Кажется, в рукописи, с которой я списал, есть какая-то неточность, но, во всяком случае, неважная. Не правда ли, что эта молитва уже человека нашего, XIX века? Ни Златоуст, ни Григорий, ни Василий, ни другие молитвенники (если не ошибаюсь) не сказали бы: не знаю, чего мне просить, не знаю, чего мне нужно, безмолвствую, не умею молиться, Сам во мне молись. Это молитва человека верующего, но критически относящегося к собственным движениям души, обессиленного анализом себя самого и своих потребностей.
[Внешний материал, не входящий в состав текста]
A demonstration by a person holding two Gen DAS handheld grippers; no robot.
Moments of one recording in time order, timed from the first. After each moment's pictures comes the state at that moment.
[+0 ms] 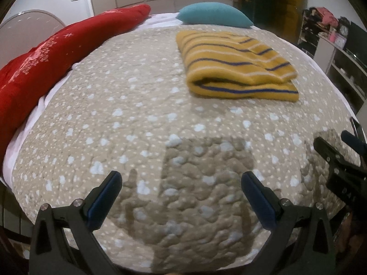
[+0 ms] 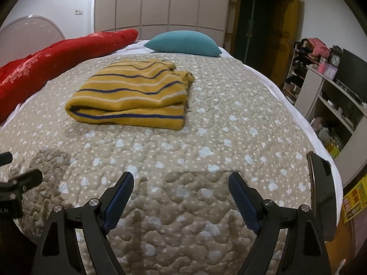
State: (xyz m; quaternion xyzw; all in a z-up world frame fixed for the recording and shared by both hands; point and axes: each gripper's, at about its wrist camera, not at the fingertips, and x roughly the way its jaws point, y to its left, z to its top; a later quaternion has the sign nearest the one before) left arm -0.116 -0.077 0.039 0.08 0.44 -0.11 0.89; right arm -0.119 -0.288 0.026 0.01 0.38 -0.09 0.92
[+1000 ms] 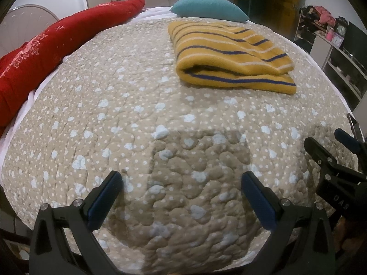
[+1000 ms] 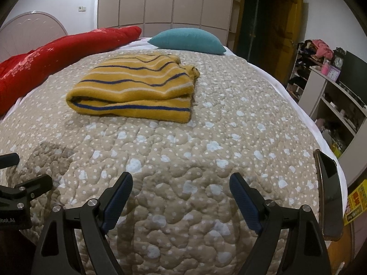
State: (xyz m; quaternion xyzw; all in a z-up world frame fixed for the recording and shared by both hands) left arm -0.114 -0.082 0.025 0.07 0.46 -0.13 0.88; right arm -0.114 -0.280 0.014 -0.01 0.38 -0.08 0.92
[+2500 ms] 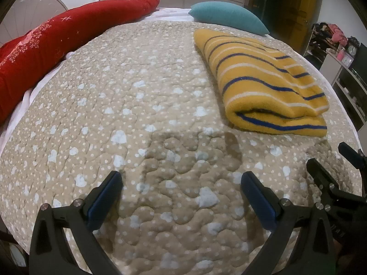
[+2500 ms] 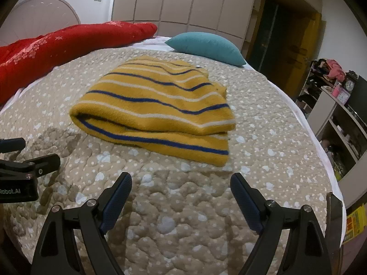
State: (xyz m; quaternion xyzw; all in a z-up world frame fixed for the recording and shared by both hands) left arm -0.040 -0.055 0.023 0.03 0.45 -0.11 0.88; right arm -0.048 -0.244 0.018 -0.06 0.38 -0.05 0.92
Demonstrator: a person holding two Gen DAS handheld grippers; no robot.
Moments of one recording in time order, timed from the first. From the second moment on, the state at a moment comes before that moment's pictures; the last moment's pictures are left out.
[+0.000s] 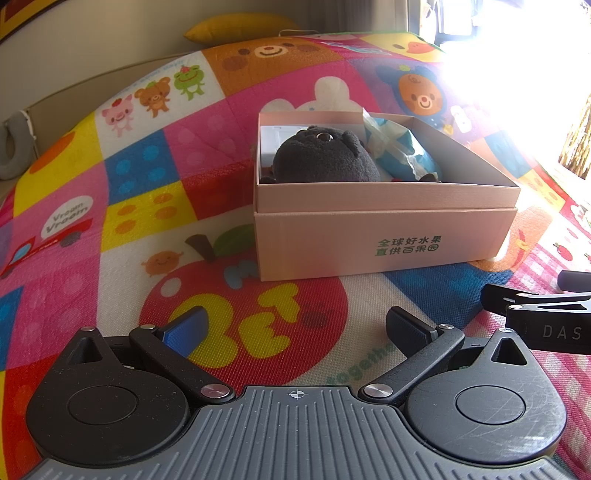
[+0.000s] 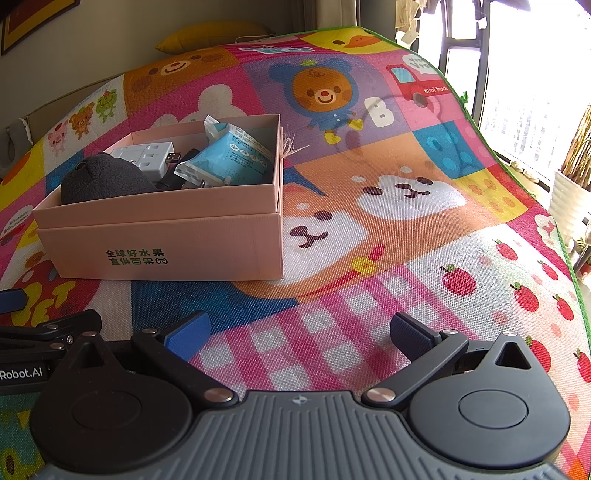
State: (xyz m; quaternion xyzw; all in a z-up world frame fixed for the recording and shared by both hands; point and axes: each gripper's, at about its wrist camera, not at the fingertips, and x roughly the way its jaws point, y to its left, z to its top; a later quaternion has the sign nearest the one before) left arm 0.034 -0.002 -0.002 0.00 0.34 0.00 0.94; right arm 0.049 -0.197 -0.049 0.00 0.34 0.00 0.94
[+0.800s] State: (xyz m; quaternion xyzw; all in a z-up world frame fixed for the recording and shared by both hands) left arm 0.036 -0.003 -0.002 0.01 0.34 -0.01 0.94; right arm 0.049 -0.197 -0.049 0.00 0.34 0.00 0.94
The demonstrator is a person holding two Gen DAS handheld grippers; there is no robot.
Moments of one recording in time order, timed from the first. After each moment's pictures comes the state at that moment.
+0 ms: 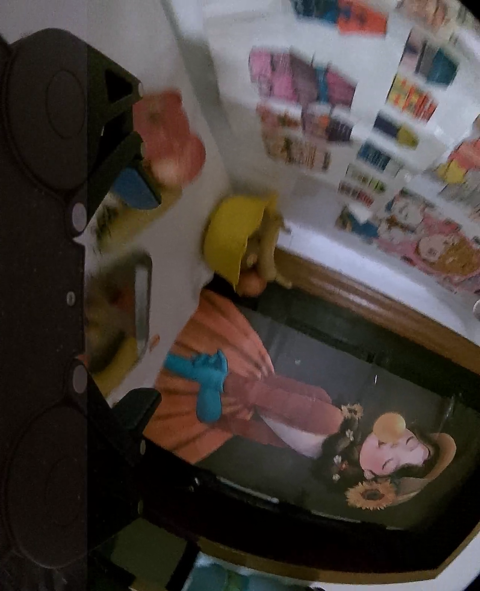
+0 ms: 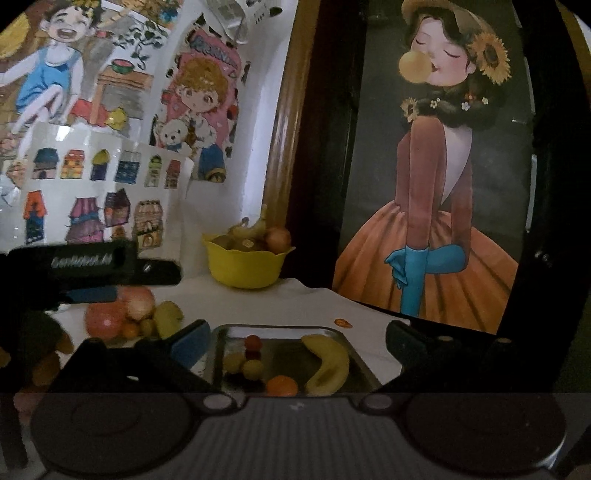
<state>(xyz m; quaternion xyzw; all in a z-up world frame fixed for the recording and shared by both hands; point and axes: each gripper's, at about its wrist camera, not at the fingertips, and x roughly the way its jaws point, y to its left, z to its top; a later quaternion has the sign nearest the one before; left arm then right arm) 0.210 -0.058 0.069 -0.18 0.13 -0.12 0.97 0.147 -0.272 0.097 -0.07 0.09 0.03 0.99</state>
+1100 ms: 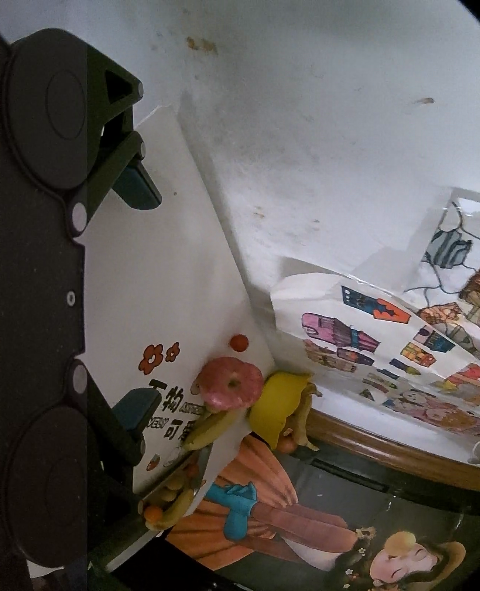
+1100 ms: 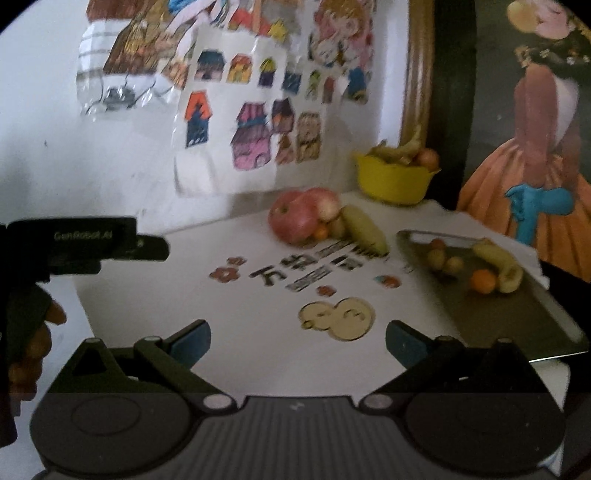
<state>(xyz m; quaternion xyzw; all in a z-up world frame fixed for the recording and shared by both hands) 0.101 0.084 0.023 -0.18 0.23 0.05 0.96 0.097 -0.123 0.034 -0.08 0.23 0.18 0.95</state>
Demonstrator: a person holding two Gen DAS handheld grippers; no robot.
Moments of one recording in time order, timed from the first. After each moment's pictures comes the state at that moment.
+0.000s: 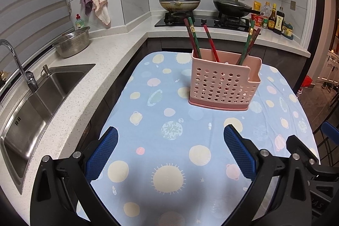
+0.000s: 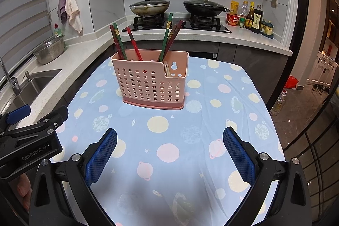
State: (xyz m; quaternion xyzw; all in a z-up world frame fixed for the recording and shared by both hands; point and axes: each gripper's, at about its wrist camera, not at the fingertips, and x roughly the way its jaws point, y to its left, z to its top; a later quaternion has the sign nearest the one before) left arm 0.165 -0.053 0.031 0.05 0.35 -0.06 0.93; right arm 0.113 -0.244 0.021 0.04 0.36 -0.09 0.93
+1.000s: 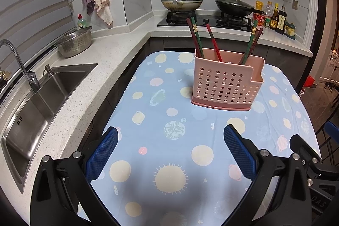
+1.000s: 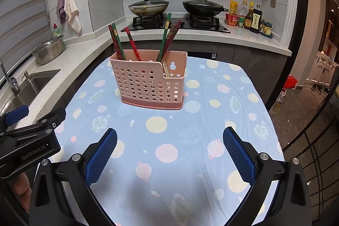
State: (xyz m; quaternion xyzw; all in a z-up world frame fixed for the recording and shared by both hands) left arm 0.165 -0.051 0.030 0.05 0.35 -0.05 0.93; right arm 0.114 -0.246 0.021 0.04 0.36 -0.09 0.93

Впрочем, мне казалось бы, что молитва современного человека, у которого сознание, так сказать, заступило место совести, а размышление заглушило ее простой голос, — у которого сознание, отражая в себе как в зеркале все движения души, заставило усомниться в их искренности и в собственной правдивости, — молитва такого человека, устающего борьбы и возни с самим собой, могла бы выразиться иногда в одном простом вопле: Господи, отыщи во мне правду мою!» (с. 288–289, письмо от V-нач.X.1872).
На вопрос Аксакова Самарин отвечал 5/17.X.1864 из Брюсселя:
«Ты спрашиваешь, пишу ли я Дневник. — Странный вопрос, почти даже обидный для меня. Или ты не знаешь, что дневники могут вести только немцы или англичане.
А действительно стоило бы. Сколько интересного» (с. 207).
И Аксаков, и Самарин несколько раз в жизни принимались вести дневник. Но они не были ни немцами, ни англичанами, так что все подобные попытки прекращались довольно скоро: опыт самоотчета, анализа не только обстоятельств своей жизни, но и самих себя был для них потребностью, удовлетворение которой они находили в письмах, чья регулярность и наличие реального собеседника упорядочивали и подталкивали к фиксации себя в письменном слове. В этих письмах — помимо массы ценнейших сведений, мнений о делах политических и литературных и т.п. — есть еще и другое, куда более важное — отразившийся облик положительно прекрасных русских людей, нравственно-добротных, крепких, умевших жить правильно, в том числе и благодаря неизменному сомнению в самих себе, но не в своем идеале — а лишь в верности своего понимания, в сомнениях, находящих не оправдание слабости, а лишь силу к действию.